Комендантом лагеря был эсэсовец Пфердман, садист и убийца, такой же, как и его «коллеги» в Освенциме или Майданеке, Треблинке, Дахау. Но самым страшным был даже не он, а капо барака, старый знакомый — Гадоха. Как он попал сюда — ни Корнев, ни Мишка не знали, возможно, чисто случайно, да и встретил он их с нескрываемым удивлением, впрочем, тут же обернувшимся почти ликующим торжеством.
— Старший лейтенант Корнев! Какая приятная встреча! Не ожидал, но доволен. Житуха райская у нас.
И сшиб его с ног ударом под ложечку.
— Вот такие пироги, старший лейтенант, — ухмыльнулся Гадоха и обернулся к Ягодкину. — А тебе, хмырь болотный, я оставлю памятку на всю жизнь. Если выживешь, конечно.
И, отстегнув от пояса длинную резиновую, почти не гнущуюся дубинку, ткнул ею в левый глаз Ягодкина. Тот даже не вскрикнул, лишь закрыл выбитый глаз рукой.
— Твоя власть, Гадоха, — сказал он. — Только ведь за все рассчитаться придется.
— Я и рассчитываюсь, — не промедлил с ответом Гадоха, — я еще много раз о себе напомню. Ну а теперь марш в барак! Второй ряд от двери, койка третья и четвертая.
Он каждый раз напоминал о себе. Присядешь на минуту у глыбы песчаника — удар дубинкой. Оступишься — подсечка. Пройдешь мимо и не поклонишься — карцер. А карцер — это каменный мешок, из которого сам и не вылезешь: жди, когда тебя вытащат по приказанию Гадохи. Но в карцере он не держал более суток: Пфердману требовалась здоровая рабочая сила.
А иногда Гадоха милостиво отзывал Корнева из каменоломни: ему хотелось поговорить.
— Рассчитываемся, старший лейтенант? — похохатывал он.
— За нас рассчитаются.
— Кто?
— Твои бывшие однополчане.
В лагере уже знали о стремительном наступлении советских армий по всему фронту, и Гадоха догадывался, что и пленные о том знали. Поэтому и не последовало тогда удара дубинкой. Он только задумчиво нахмурился.
— Не дойдут сюда ваши, — проговорил он, не отрывая глаз от своих порыжевших сапог.
— Непременно дойдут. Вот тогда и рассчитаются.
В ответ не последовало ни пинка, ни удара. Молча встал Гадоха и, не оборачиваясь, пошел по каменному карнизу каменоломни. Он чуял опасность: советские войска тогда освобождали Польшу. С этой минуты он еще более ожесточился, страх прорастал в нем. По ночам стал напиваться в лагерном кабаке для охранников, а возвращаясь, избивал всех спящих на нижних койках, мимо которых он проходил в свою отгороженную от общих «спальню». Больше всего доставалось Мише Ягодкину. Корнева он почему-то не трогал — может быть, из-за убежденности в его неминуемом и скором конце.
И конец наступил, пожалуй, даже раньше, чем он рассчитывал. Однажды поздним вечером, когда Гадоха еще не вернулся с очередной пьянки, Миша Ягодкин сказал Корневу:
— Сегодня ночью накроем Гадоху.
— Как это? — не понял тот.
— Ночью, когда пьяный войдет, мы на него и прыгнем. Всей восьмеркой. Командует Арсеньев. Он старше нас и по годам и по званию.

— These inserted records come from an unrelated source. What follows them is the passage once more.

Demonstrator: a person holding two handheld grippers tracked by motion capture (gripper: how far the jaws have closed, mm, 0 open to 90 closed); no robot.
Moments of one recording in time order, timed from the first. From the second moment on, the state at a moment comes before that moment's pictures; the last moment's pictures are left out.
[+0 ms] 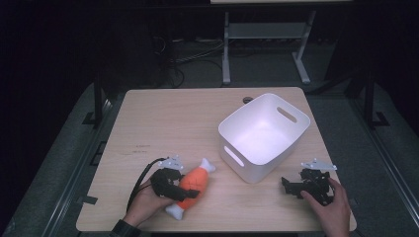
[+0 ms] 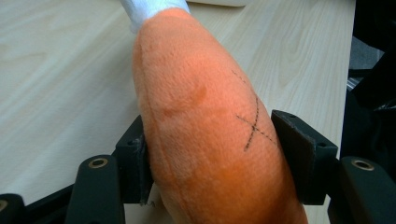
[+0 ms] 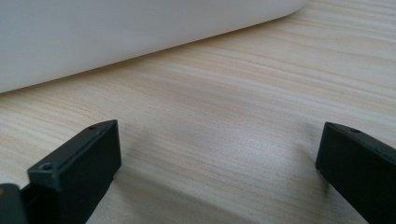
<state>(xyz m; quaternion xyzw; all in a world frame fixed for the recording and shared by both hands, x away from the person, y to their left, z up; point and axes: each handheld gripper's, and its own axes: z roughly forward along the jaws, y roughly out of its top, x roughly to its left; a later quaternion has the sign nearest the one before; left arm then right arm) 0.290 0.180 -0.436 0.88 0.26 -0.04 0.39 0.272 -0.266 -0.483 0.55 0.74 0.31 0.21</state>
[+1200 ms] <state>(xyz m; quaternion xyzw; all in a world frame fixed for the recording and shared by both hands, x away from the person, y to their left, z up) 0.329 0.193 -0.364 0.88 0.23 0.00 0.41 0.272 -0.266 -0.483 0.55 0.74 0.31 0.21</state>
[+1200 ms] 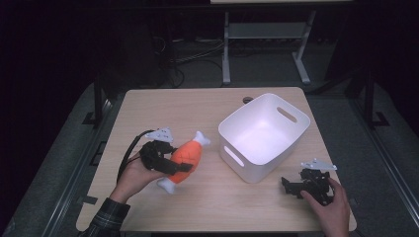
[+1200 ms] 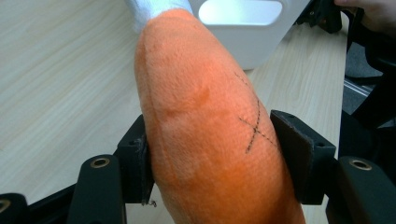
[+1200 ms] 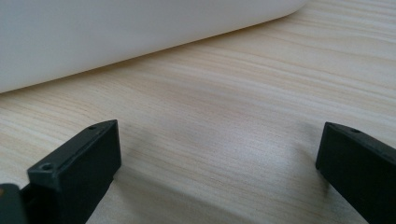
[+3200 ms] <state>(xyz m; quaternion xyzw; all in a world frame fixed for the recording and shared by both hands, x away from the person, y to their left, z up) 0.416 0.099 -0.274 0.89 0.17 0.02 0.43 0.272 -0.266 -0.483 0.55 0.74 0.31 0.21</state>
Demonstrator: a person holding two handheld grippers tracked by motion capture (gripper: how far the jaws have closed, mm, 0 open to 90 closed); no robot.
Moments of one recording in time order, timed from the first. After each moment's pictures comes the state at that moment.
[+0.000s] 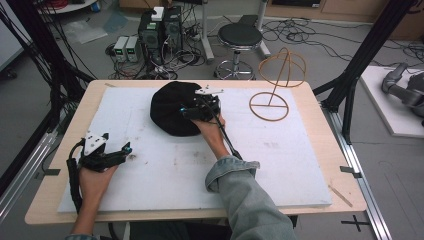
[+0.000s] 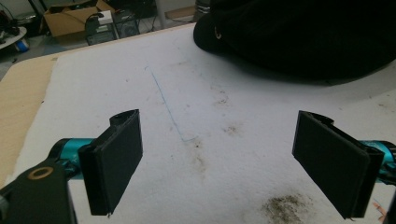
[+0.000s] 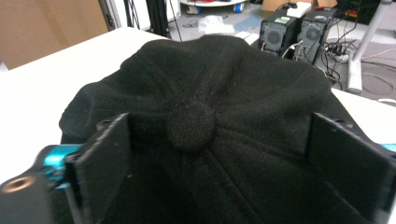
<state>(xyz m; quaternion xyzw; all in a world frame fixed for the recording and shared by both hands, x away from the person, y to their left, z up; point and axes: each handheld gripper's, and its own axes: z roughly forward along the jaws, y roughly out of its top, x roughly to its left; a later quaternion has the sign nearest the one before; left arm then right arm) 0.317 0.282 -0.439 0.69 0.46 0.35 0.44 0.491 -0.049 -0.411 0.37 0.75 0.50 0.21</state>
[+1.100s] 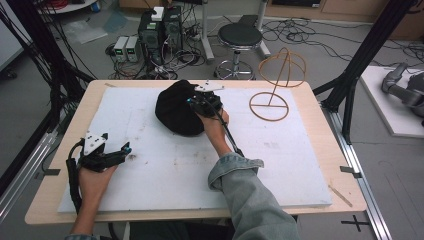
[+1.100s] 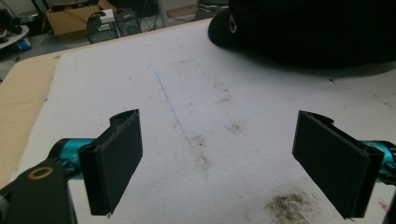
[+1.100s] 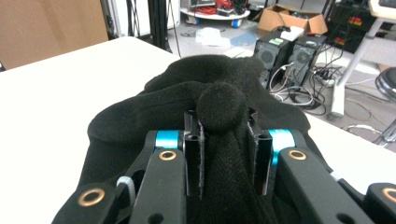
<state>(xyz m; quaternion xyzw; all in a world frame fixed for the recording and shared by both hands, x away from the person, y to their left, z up) 0.317 0.283 -0.439 0.69 0.46 0.35 0.44 0.478 -0.053 -0.379 0.33 0.76 0.51 0.25</state>
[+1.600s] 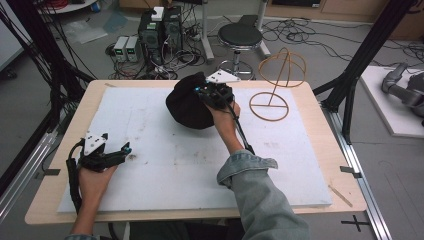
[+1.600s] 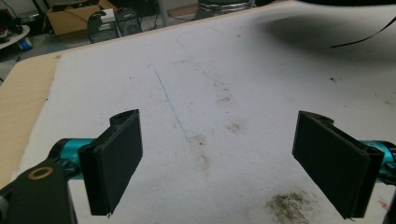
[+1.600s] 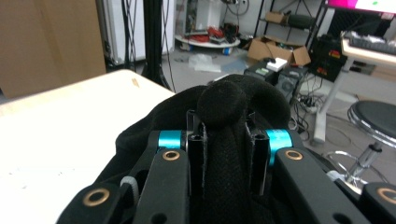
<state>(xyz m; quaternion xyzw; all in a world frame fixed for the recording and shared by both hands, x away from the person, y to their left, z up) 0.317 0.283 -0.439 0.69 0.46 0.36 0.44 0.461 -0.082 -0.330 0.31 0.73 0.54 0.29</state>
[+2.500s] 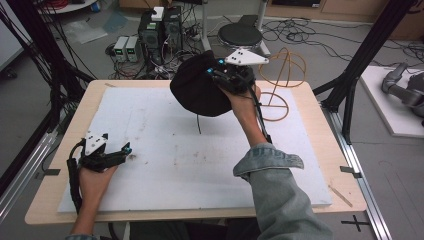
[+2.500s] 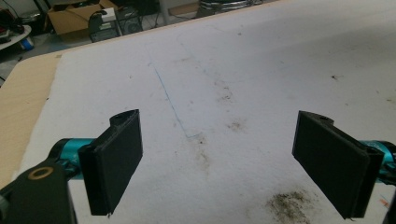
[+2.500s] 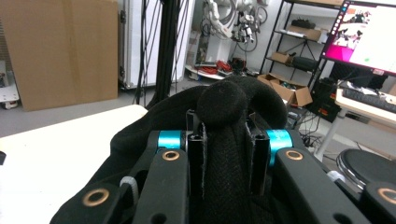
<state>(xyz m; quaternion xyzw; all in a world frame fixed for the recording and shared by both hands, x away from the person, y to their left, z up) 0.317 0.282 -0.440 0.69 0.46 0.36 0.44 0.436 -0.123 -0.248 0.24 0.72 0.58 0.31</state>
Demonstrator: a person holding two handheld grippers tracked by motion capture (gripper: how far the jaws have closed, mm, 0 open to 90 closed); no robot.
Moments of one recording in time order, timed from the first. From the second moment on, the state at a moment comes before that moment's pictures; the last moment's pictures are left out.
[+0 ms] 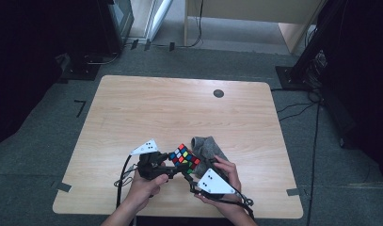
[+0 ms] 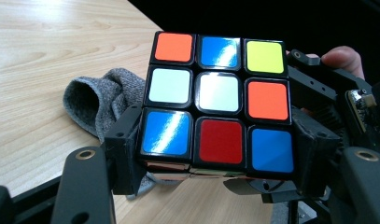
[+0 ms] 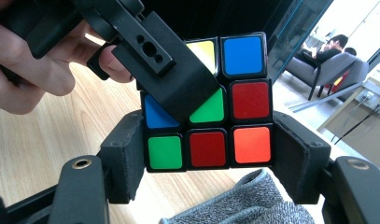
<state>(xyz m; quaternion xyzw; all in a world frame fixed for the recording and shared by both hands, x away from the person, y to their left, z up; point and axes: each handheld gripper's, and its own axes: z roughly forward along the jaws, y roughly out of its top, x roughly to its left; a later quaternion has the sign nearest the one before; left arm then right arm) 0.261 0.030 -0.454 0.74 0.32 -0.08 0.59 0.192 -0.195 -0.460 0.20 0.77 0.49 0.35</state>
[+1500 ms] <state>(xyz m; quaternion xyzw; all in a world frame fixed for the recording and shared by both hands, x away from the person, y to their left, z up) 0.223 0.009 -0.465 0.81 0.12 0.28 0.51 0.211 -0.222 -0.443 0.36 0.73 0.57 0.10</state>
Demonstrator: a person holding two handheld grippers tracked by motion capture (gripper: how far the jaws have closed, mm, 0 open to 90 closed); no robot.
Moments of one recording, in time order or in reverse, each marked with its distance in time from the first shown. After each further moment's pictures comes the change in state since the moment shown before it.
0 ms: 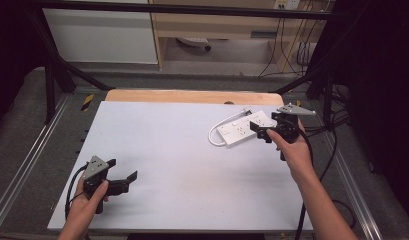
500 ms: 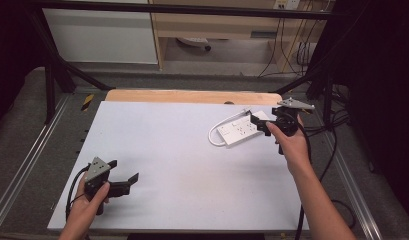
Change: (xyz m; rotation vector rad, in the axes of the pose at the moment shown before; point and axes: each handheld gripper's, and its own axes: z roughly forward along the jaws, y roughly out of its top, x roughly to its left) left arm -0.004 -0.002 0.000 0.011 -0.008 0.019; right arm -0.013 0.008 0.016 -0.009 -0.034 0.048
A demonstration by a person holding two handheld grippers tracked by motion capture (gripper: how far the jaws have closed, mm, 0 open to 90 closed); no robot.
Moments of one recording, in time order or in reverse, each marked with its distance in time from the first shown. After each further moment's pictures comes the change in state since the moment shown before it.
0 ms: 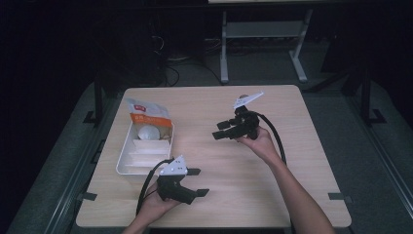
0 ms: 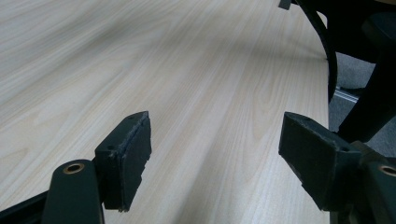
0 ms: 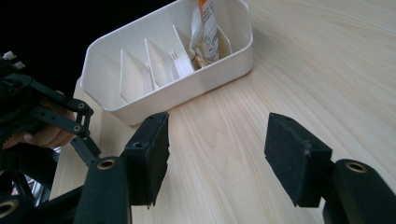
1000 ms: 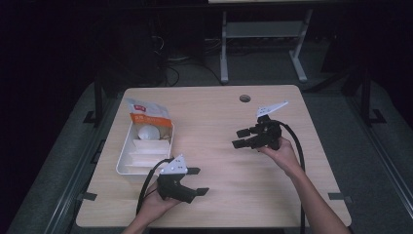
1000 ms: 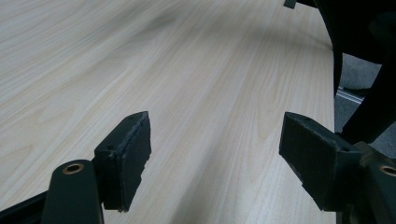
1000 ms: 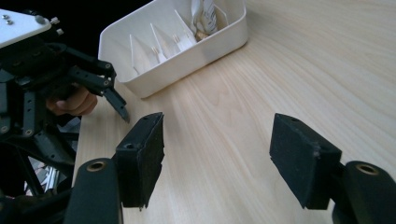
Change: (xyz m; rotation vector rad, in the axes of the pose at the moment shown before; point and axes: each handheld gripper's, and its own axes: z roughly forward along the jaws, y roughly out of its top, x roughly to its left) left arm 0.003 0.000 0.001 0.005 0.011 -0.005; right arm 0.006 -0.046 -0.050 -0.029 -0.007 0.053
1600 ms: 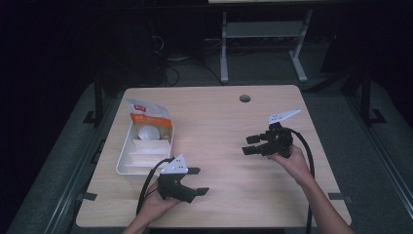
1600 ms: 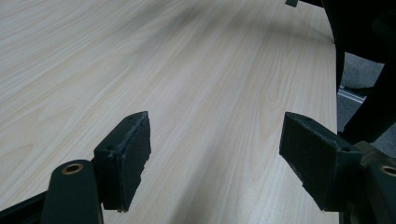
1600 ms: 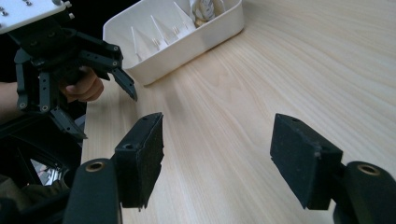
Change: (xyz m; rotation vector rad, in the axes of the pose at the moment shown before) left arm 0.001 0.000 0.002 0.008 0.000 -0.006; right arm 0.004 -0.027 -0.021 -0.005 -0.008 0.032
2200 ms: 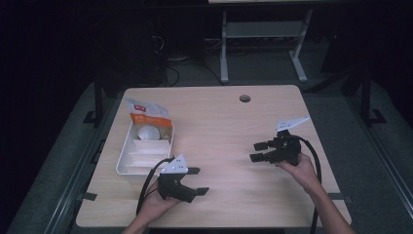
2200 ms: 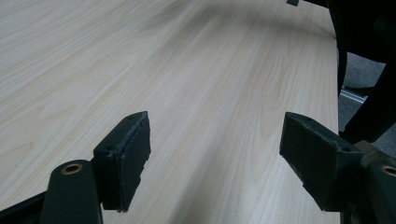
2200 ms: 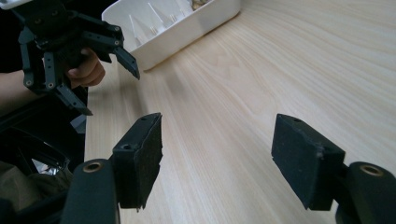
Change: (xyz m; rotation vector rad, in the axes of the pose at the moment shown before) left arm 0.001 0.000 0.000 0.003 0.002 -0.006; right arm 0.004 -0.026 -0.015 0.002 -0.017 0.029
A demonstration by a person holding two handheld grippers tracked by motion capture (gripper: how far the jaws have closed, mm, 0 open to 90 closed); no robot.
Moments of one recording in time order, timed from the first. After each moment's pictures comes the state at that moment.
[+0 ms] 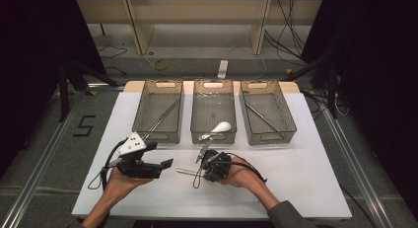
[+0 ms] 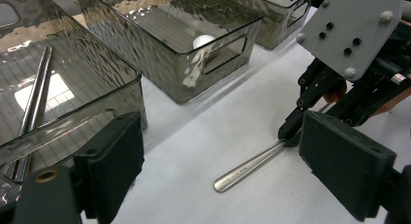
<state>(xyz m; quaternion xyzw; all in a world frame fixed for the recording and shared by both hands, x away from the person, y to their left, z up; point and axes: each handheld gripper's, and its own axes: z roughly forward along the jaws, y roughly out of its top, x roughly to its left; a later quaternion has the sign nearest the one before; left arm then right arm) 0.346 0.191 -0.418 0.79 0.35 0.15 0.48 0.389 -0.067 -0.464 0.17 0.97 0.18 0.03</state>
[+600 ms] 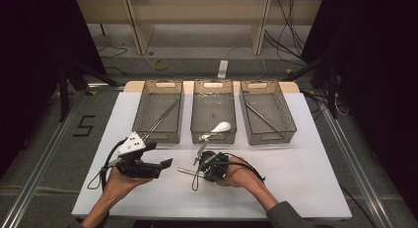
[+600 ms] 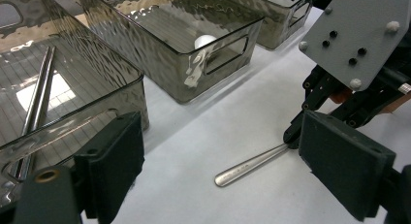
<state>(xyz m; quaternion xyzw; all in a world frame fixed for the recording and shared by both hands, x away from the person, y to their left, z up) 0.346 0.192 -0.417 0.79 0.35 0.15 0.48 0.386 -0.061 -0.461 0.15 0.98 0.15 0.03</state>
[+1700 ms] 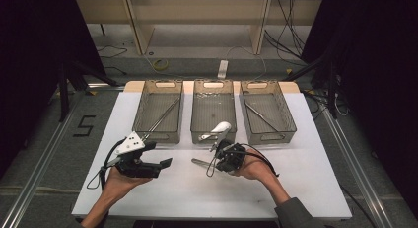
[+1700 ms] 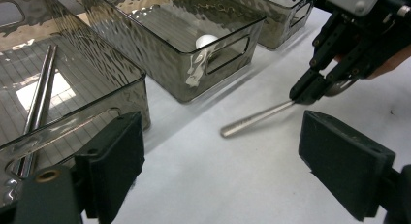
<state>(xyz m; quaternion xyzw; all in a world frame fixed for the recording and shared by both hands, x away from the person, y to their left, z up) 0.346 0.194 -0.417 0.79 0.35 0.15 0.48 0.405 -0.106 -0.442 0.21 0.96 0.19 0.03</state>
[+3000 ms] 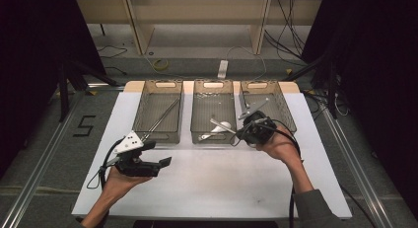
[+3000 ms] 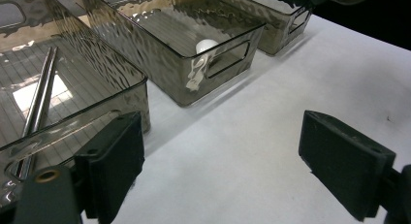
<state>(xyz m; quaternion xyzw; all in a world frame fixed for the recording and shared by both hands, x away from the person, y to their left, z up) 0.348 0.196 -0.417 0.78 0.35 0.15 0.49 0.425 -0.172 -0.360 0.27 0.91 0.28 0.14</state>
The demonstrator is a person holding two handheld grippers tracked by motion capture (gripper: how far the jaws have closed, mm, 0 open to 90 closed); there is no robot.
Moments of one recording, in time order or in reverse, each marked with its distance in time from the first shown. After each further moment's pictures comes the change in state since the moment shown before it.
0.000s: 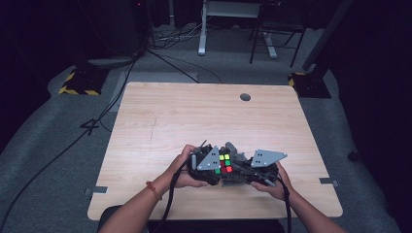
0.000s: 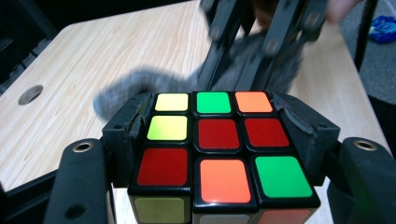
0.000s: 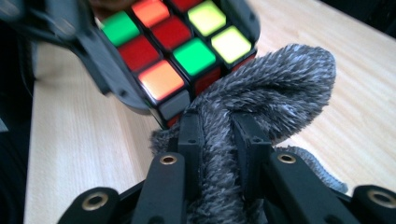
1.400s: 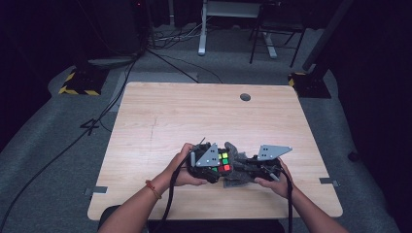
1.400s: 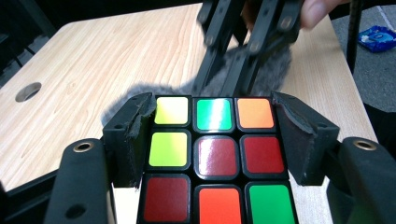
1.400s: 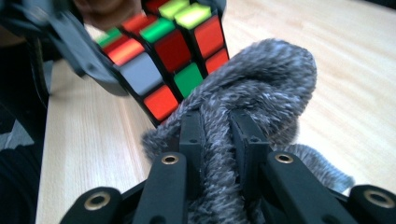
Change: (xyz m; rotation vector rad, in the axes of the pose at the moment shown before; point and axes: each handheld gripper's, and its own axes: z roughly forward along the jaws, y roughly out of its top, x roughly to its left) left arm 0.004 0.001 -0.001 0.010 -0.004 -0.019; right arm -0.022 -0.014 -0.001 -0.048 0.083 0.113
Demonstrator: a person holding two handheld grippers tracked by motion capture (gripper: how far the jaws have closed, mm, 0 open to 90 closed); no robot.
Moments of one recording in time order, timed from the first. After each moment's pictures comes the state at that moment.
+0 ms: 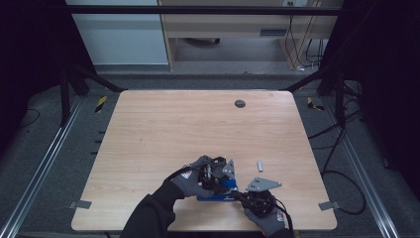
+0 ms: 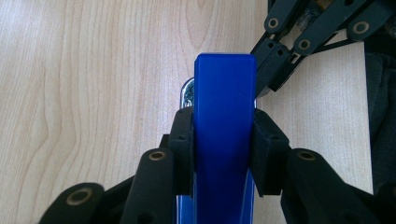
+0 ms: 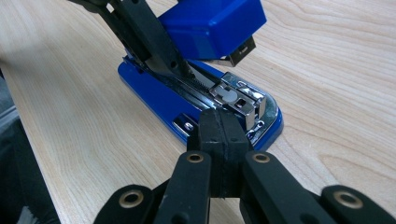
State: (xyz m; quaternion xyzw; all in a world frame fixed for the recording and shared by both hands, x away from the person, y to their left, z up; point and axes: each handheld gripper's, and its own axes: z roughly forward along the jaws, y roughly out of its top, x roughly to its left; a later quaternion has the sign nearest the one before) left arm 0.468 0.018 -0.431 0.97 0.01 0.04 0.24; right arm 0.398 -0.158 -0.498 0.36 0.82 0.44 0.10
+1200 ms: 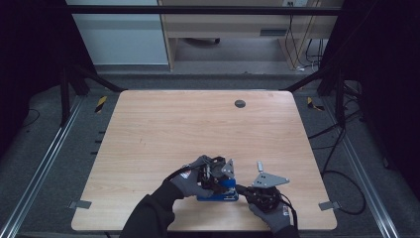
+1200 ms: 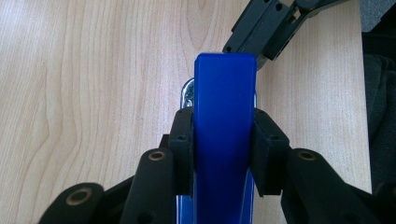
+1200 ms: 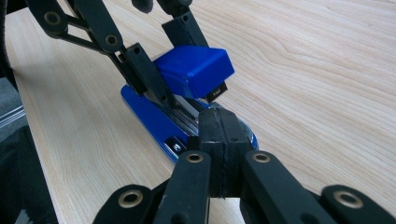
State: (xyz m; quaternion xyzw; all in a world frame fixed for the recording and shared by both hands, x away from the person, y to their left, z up) left arm 0.469 0.020 -0.430 0.97 0.01 0.04 0.24; right arm 0.404 -0.171 -0.481 0.33 0.81 0.47 0.12
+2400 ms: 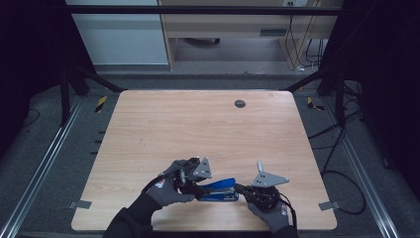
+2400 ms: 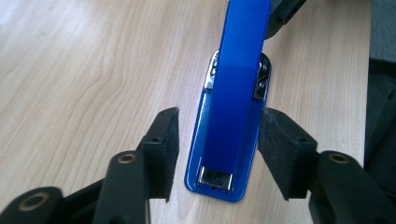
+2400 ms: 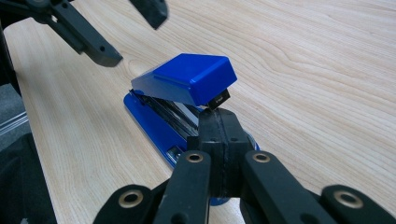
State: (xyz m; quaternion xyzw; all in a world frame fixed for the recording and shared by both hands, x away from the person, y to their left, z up) left arm 0.445 0.086 -0.421 0.94 0.10 0.09 0.31; right arm 0.406 -0.169 -0.481 0.33 0.81 0.48 0.12
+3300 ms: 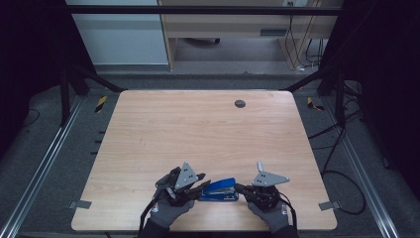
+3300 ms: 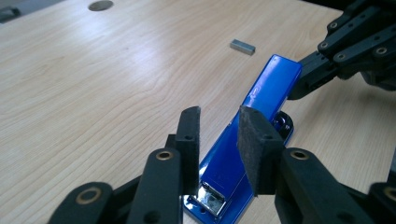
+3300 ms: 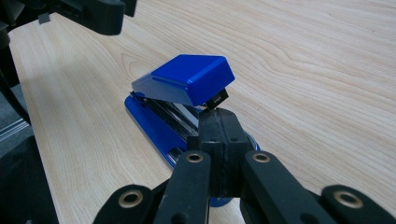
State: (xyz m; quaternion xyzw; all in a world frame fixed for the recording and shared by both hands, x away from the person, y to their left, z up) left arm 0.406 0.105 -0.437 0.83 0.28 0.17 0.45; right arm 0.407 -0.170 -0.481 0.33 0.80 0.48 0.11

Свяжем, кляп в рот, а потом и повесим здесь же на потолочной балке.
— Так ведь расстреляют наверняка.
— Всех не расстреляют. Ну а мне все равно. Я и так уже кровью харкаю.
— Допустим, нас восьмерых. А если и других с нами? Им тоже все равно?
— А ты у других спрашивал? Я интересовался. Возражений нет. За этим гадом давно кровавый след тянется. А говорят еще, что он весь барак в ближайшие дни на уничтожение отправит. Только самых сильных оставит. А есть у нас такие?
Корнев внимательно оглядел барак, насколько позволял свет двух тусклых лампочек, подвешенных на железных балках под крышей. Никто не спал. Все ждали.
Гадоха пришел около часа ночи — так показалось, потому что в двенадцать гасили фонари снаружи за окнами. Он не успел даже крикнуть, как на него прыгнули со всех восьми коек. Тут же связали, сунули грязную тряпку в рот и поволокли к первой же балке, на которую кто-то забросил веревочную петлю. Все делали молча, без суеты, но поспешно. А через две-три минуты связанный Гадоха уже болтался в петле. Он даже не мог захрипеть предсмертно — мешал кляп.